Construction work will continue to be partly automated, though I think some of the more manual work will stay for a while until bipedal or more specialized robots become very affordable and also very durable. The military will keep most of its humans, though drones and robots will form the vanguard, and shattered technology will litter the center of every battlefield. In space, our pioneers are already robots- and that’s a good thing! Clothing is approaching the point where clothes can be woven and sewn by one machine, allowing for almost complete automation of fashion.

Some more interesting professions that lose out would be prostitutes (sex bots– don’t shake your head, you know it’s going to happen…has, actually) and even sports, where more risk can be had with players piloting robots remotely, and thus smaller teams (okay, that one’s stretching it, I’ll admit).

And before all of the above finishes happening, we will see backlash…

We see it even now. Some of the tech industry’s luminaries are weighing in on AI, and not positively. Elon Musk and Stephen Hawking worry about Artificial General Intelligence displacing us. The military has worried about it (as it should, being an organization tasked with spotting threats within trends), even as it works toward advanced AI applications. The general public worries over mundane advances such as AlphaGo, oblivious to the threats to the job sector, still thinking that trade policies can fix what is essentially a completely different issue.

My own thoughts here are that some countries will enact some laws barring AI to protect workers. Some will allow for the automation and deal with whatever consequences may come, adapting more or less successfully. Many countries are going to get steam-rolled, sadly, and that’s going to lead to a lot of other bad things. Suffering economies with idle populations don’t usually sit still for long before the blood starts to run. Old tensions buried by economic good times will rise to the surface, and civil wars will break out, borders will get crossed, and more than a couple of governments are ripe for a fall. What replaces them might be very reactionary, and more horrible than what may have proceeded them. Some areas may simply disintegrate into lawlessness (Mel Gibson may make an appearance here and there to help small communities being threatened by hockey-mask-wearing sociopaths in muscle cars).

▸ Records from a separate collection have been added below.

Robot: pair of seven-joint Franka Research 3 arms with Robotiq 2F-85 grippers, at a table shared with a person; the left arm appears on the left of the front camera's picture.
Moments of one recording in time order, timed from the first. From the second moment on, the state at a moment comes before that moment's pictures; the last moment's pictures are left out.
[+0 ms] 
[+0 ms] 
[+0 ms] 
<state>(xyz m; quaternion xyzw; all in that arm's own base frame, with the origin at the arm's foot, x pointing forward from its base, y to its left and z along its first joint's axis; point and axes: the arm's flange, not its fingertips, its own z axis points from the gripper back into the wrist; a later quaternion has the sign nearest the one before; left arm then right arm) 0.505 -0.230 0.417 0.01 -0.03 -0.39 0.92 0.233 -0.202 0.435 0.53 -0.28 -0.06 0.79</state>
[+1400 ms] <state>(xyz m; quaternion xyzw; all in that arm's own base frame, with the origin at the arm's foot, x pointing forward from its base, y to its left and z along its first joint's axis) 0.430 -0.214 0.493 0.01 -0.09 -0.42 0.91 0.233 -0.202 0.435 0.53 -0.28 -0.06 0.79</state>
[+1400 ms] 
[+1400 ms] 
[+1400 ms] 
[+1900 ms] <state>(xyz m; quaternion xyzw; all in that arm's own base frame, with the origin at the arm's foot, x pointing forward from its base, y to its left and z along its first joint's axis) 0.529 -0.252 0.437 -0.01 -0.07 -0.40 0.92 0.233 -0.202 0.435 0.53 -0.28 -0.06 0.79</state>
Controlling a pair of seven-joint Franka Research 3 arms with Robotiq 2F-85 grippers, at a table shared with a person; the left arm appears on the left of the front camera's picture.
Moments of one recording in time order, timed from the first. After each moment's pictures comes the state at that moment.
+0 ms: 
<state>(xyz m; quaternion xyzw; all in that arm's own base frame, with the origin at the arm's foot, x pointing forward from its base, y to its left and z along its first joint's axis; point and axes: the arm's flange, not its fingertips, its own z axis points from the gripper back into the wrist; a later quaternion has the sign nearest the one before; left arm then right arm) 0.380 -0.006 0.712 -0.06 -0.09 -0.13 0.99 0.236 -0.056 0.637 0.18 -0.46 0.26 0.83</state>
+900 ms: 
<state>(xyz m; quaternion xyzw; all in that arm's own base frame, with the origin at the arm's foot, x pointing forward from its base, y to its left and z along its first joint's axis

But it’s not all doom-and-gloom!

Mostly, however, I think the economies of the world will adapt to more regional and local economies, opting into the mass-produced cheap products at will, while relying on more personalized products for the majority of life’s needs. Even now, outdoor companies are leaning towards more sustainable, more costly, but very durable clothing. Designed to last decades rather than a year, customers pay more to get more. Using the same technology that put many out of work, local economies can fight back on an even footing by churning out higher-quality products created locally, and more personalized.

Even cities, which currently are completely dependent on surrounding farming and industrial output for survival, can become more resilient to economic or other collapse. Advances in farming and manufacturing allow the placement of food and other product sources within cities themselves, allowing them to feed their populations from within for most foods. Energy sources are moving to renewable, and grids will eventually become more decentralized, making widespread outages a thing of the past, and energy something that your own building would generate.

Don’t even get me started on what medicine will be like. AI will revolutionize it, to the benefit of everyone.

Getting from here to there safely…

There’s a lot of debate about the pros and cons of AI and robotics, and there’s way too many moving parts to this debate to cover here in one blog post. I will say this though: As in all things, careful thought and consideration needs to be taken. Uncontrolled deployment of robotics and AI will bring about some nasty consequences. We have to be smart shoppers about this, and not only allow AI and robotics to advance, but also respond accordingly.

Sitting on our hands is no option, and neither is being reactionary and throwing the baby out with the bath water…

We need to advance AI, and we need to do it responsibly.